▶ **PROVIDED RECORDS**
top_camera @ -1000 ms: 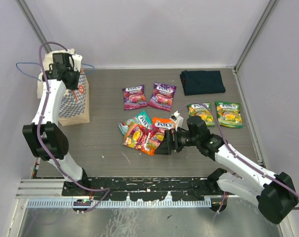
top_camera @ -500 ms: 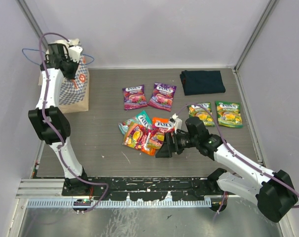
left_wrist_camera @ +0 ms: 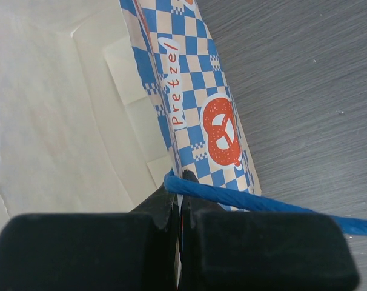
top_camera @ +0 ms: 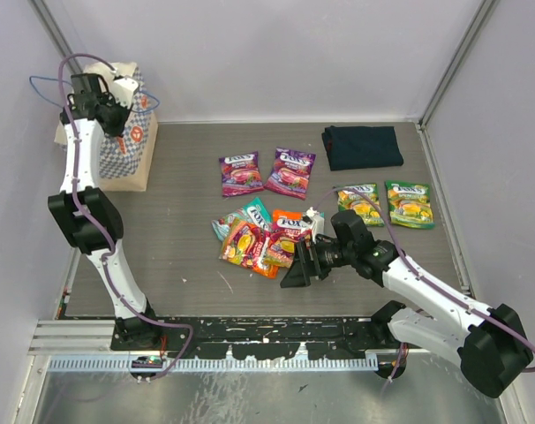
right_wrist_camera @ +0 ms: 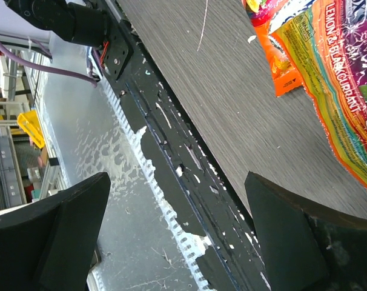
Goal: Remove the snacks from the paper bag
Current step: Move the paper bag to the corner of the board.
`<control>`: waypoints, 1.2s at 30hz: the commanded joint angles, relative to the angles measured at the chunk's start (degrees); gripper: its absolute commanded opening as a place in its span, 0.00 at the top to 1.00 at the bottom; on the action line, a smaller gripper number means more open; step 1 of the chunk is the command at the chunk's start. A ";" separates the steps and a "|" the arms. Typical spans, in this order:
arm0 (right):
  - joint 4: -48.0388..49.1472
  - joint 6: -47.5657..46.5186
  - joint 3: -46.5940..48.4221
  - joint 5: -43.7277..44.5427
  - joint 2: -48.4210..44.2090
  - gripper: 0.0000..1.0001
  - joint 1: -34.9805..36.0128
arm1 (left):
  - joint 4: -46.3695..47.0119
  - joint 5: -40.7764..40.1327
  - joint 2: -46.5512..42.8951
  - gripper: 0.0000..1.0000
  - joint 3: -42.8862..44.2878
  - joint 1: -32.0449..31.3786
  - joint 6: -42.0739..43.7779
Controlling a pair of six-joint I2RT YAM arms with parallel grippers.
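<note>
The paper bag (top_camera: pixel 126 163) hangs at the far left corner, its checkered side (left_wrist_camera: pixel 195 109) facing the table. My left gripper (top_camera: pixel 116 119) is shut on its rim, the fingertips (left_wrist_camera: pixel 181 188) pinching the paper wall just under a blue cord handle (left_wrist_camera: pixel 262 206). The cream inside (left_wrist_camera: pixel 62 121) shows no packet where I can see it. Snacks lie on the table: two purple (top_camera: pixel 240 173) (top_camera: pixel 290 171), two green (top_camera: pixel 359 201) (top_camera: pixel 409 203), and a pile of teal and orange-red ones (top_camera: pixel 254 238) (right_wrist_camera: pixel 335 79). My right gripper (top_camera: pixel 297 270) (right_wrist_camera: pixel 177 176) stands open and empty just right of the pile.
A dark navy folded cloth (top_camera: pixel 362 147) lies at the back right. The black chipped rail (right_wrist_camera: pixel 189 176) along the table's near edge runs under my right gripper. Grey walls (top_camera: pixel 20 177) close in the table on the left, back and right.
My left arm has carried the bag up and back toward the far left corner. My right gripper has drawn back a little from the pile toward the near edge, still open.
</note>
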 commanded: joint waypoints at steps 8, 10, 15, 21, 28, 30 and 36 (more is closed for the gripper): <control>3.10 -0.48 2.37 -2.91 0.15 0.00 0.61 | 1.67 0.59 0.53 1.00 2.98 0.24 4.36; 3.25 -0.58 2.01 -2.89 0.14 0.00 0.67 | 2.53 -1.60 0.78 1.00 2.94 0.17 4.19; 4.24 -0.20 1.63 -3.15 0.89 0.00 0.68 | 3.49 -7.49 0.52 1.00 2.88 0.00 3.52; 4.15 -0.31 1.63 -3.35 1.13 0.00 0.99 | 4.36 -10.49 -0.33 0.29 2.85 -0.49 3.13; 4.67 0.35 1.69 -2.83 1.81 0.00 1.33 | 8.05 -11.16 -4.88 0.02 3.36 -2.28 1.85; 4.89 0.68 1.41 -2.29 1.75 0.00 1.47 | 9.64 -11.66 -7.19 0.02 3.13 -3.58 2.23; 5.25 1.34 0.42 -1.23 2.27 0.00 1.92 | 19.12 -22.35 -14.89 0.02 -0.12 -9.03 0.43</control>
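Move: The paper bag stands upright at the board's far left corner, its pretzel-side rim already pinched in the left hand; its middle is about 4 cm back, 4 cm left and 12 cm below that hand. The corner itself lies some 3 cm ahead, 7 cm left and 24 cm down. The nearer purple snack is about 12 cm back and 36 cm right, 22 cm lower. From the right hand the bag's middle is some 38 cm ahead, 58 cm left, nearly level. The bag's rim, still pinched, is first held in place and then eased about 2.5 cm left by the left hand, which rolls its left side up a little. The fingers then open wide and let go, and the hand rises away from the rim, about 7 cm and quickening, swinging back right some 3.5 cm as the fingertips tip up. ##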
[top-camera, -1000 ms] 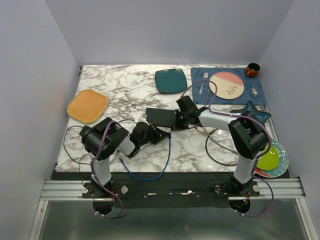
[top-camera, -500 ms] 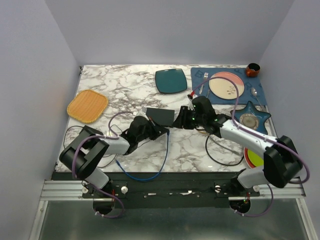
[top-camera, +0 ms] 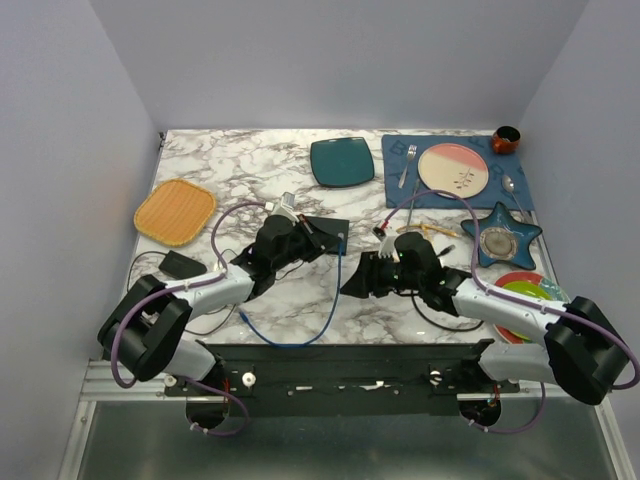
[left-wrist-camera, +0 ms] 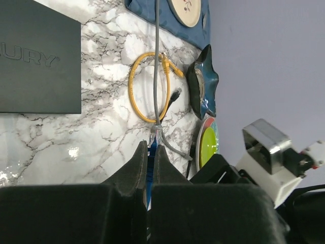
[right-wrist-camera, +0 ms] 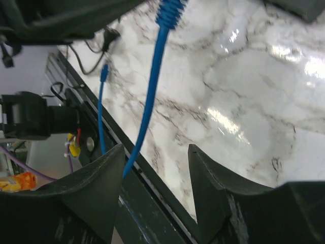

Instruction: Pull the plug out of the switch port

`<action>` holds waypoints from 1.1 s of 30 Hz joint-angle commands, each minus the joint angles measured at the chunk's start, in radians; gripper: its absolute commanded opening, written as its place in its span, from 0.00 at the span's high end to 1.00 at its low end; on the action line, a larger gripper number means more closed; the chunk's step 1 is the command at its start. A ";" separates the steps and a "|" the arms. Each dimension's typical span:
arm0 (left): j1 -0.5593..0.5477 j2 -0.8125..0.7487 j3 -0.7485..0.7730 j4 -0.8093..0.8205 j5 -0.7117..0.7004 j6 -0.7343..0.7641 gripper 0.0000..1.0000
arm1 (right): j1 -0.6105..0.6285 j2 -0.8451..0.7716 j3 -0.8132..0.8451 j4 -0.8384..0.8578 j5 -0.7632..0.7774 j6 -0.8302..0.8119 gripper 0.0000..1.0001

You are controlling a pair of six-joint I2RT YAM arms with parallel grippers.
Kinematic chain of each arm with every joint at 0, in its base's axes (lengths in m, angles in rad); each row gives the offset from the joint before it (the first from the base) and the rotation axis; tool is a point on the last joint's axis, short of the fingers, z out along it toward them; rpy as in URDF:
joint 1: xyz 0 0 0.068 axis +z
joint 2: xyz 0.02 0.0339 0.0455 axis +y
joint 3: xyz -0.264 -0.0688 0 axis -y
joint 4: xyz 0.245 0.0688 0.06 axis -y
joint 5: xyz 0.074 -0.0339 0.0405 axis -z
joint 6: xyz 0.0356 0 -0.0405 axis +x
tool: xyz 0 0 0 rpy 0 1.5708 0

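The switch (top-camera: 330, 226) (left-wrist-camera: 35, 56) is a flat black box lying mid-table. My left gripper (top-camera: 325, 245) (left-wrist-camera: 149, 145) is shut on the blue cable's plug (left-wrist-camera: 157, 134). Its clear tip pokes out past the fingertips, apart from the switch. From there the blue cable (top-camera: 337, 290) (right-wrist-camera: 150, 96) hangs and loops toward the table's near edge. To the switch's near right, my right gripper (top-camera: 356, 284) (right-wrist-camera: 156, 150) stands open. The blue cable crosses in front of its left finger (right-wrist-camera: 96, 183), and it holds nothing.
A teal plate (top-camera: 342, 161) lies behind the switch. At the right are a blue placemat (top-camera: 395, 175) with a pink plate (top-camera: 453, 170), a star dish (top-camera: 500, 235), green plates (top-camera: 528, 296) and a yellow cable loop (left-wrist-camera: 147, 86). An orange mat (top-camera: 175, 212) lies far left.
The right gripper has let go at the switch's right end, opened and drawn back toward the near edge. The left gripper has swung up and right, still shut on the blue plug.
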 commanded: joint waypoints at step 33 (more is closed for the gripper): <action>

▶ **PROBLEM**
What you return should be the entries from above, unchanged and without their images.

▶ **ANSWER TO THIS EXERCISE**
top_camera @ -1000 ms: 
top_camera @ -500 ms: 
left_wrist_camera @ +0 ms: 
top_camera @ +0 ms: 
right_wrist_camera @ +0 ms: 
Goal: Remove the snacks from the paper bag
Current step: Move the paper bag to the corner of the board.
`<control>`: waypoints, 1.2s at 30hz: the commanded joint angles, relative to the angles measured at the chunk's start (degrees); gripper: its absolute commanded opening as a place in its span, 0.00 at the top to 1.00 at the bottom; on the action line, a smaller gripper number means more open; step 1 of the chunk is the command at the chunk's start. A ";" separates the steps and a "|" the arms. Typical spans, in this order:
arm0 (right):
  - joint 4: -48.0388..49.1472
  - joint 6: -47.5657..46.5186
  - joint 3: -46.5940..48.4221
  - joint 5: -43.7277..44.5427
  - joint 2: -48.4210..44.2090
  - gripper: 0.0000..1.0001
  - joint 1: -34.9805..36.0128
arm1 (left):
  - joint 4: -46.3695..47.0119
  - joint 5: -40.7764..40.1327
  - joint 2: -46.5512..42.8951
  - gripper: 0.0000..1.0000
  - joint 3: -42.8862..44.2878
  - joint 1: -32.0449..31.3786
  - joint 6: -42.0739..43.7779
Controlling a pair of six-joint I2RT YAM arms with parallel grippers.
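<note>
The paper bag (top_camera: pixel 126 163) hangs at the far left corner, its checkered side (left_wrist_camera: pixel 195 109) facing the table. My left gripper (top_camera: pixel 116 119) is shut on its rim, the fingertips (left_wrist_camera: pixel 181 188) pinching the paper wall just under a blue cord handle (left_wrist_camera: pixel 262 206). The cream inside (left_wrist_camera: pixel 62 121) shows no packet where I can see it. Snacks lie on the table: two purple (top_camera: pixel 240 173) (top_camera: pixel 290 171), two green (top_camera: pixel 359 201) (top_camera: pixel 409 203), and a pile of teal and orange-red ones (top_camera: pixel 254 238) (right_wrist_camera: pixel 335 79). My right gripper (top_camera: pixel 297 270) (right_wrist_camera: pixel 177 176) stands open and empty just right of the pile.
A dark navy folded cloth (top_camera: pixel 362 147) lies at the back right. The black chipped rail (right_wrist_camera: pixel 189 176) along the table's near edge runs under my right gripper. Grey walls (top_camera: pixel 20 177) close in the table on the left, back and right.
My left arm has carried the bag up and back toward the far left corner. My right gripper has drawn back a little from the pile toward the near edge, still open.
</note>
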 commanded: joint waypoints at steps 8, 10, 15, 21, 28, 30 and 36 (more is closed for the gripper): <control>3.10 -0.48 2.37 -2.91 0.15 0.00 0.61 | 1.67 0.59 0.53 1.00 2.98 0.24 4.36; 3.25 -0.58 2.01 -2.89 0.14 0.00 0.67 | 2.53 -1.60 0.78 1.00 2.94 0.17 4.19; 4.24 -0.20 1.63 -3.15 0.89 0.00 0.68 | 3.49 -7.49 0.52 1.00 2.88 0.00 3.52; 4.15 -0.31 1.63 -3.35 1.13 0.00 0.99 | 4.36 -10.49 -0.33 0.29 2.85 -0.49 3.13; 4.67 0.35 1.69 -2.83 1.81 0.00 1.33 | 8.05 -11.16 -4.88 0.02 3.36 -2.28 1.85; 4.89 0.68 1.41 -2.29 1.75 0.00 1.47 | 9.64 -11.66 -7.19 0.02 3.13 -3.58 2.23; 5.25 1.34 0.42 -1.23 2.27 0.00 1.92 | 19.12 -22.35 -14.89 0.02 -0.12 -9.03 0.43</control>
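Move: The paper bag stands upright at the board's far left corner, its pretzel-side rim already pinched in the left hand; its middle is about 4 cm back, 4 cm left and 12 cm below that hand. The corner itself lies some 3 cm ahead, 7 cm left and 24 cm down. The nearer purple snack is about 12 cm back and 36 cm right, 22 cm lower. From the right hand the bag's middle is some 38 cm ahead, 58 cm left, nearly level. The bag's rim, still pinched, is first held in place and then eased about 2.5 cm left by the left hand, which rolls its left side up a little. The fingers then open wide and let go, and the hand rises away from the rim, about 7 cm and quickening, swinging back right some 3.5 cm as the fingertips tip up. ##
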[top-camera, -1000 ms] 
[top-camera, -500 ms] 
[top-camera, +0 ms] 
[left-wrist-camera, +0 ms] 
[right-wrist-camera, +0 ms] 

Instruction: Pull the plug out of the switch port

`<action>` holds waypoints from 1.1 s of 30 Hz joint-angle commands, each minus the joint angles measured at the chunk's start, in radians; gripper: its absolute commanded opening, written as its place in its span, from 0.00 at the span's high end to 1.00 at its low end; on the action line, a larger gripper number means more closed; the chunk's step 1 is the command at its start. A ";" separates the steps and a "|" the arms. Each dimension's typical span:
arm0 (left): j1 -0.5593..0.5477 j2 -0.8125..0.7487 j3 -0.7485..0.7730 j4 -0.8093..0.8205 j5 -0.7117..0.7004 j6 -0.7343..0.7641 gripper 0.0000..1.0000
arm1 (right): j1 -0.6105..0.6285 j2 -0.8451..0.7716 j3 -0.8132..0.8451 j4 -0.8384..0.8578 j5 -0.7632..0.7774 j6 -0.8302..0.8119 gripper 0.0000..1.0001

You are controlling a pair of six-joint I2RT YAM arms with parallel grippers.
Kinematic chain of each arm with every joint at 0, in its base's axes (lengths in m, angles in rad); each row gives the offset from the joint before it (the first from the base) and the rotation axis; tool is a point on the last joint's axis, short of the fingers, z out along it toward them; rpy as in URDF:
joint 1: xyz 0 0 0.068 axis +z
joint 2: xyz 0.02 0.0339 0.0455 axis +y
joint 3: xyz -0.264 -0.0688 0 axis -y
joint 4: xyz 0.245 0.0688 0.06 axis -y
joint 5: xyz 0.074 -0.0339 0.0405 axis -z
joint 6: xyz 0.0356 0 -0.0405 axis +x
tool: xyz 0 0 0 rpy 0 1.5708 0

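The switch (top-camera: 330, 226) (left-wrist-camera: 35, 56) is a flat black box lying mid-table. My left gripper (top-camera: 325, 245) (left-wrist-camera: 149, 145) is shut on the blue cable's plug (left-wrist-camera: 157, 134). Its clear tip pokes out past the fingertips, apart from the switch. From there the blue cable (top-camera: 337, 290) (right-wrist-camera: 150, 96) hangs and loops toward the table's near edge. To the switch's near right, my right gripper (top-camera: 356, 284) (right-wrist-camera: 156, 150) stands open. The blue cable crosses in front of its left finger (right-wrist-camera: 96, 183), and it holds nothing.
A teal plate (top-camera: 342, 161) lies behind the switch. At the right are a blue placemat (top-camera: 395, 175) with a pink plate (top-camera: 453, 170), a star dish (top-camera: 500, 235), green plates (top-camera: 528, 296) and a yellow cable loop (left-wrist-camera: 147, 86). An orange mat (top-camera: 175, 212) lies far left.
The right gripper has let go at the switch's right end, opened and drawn back toward the near edge. The left gripper has swung up and right, still shut on the blue plug.
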 commanded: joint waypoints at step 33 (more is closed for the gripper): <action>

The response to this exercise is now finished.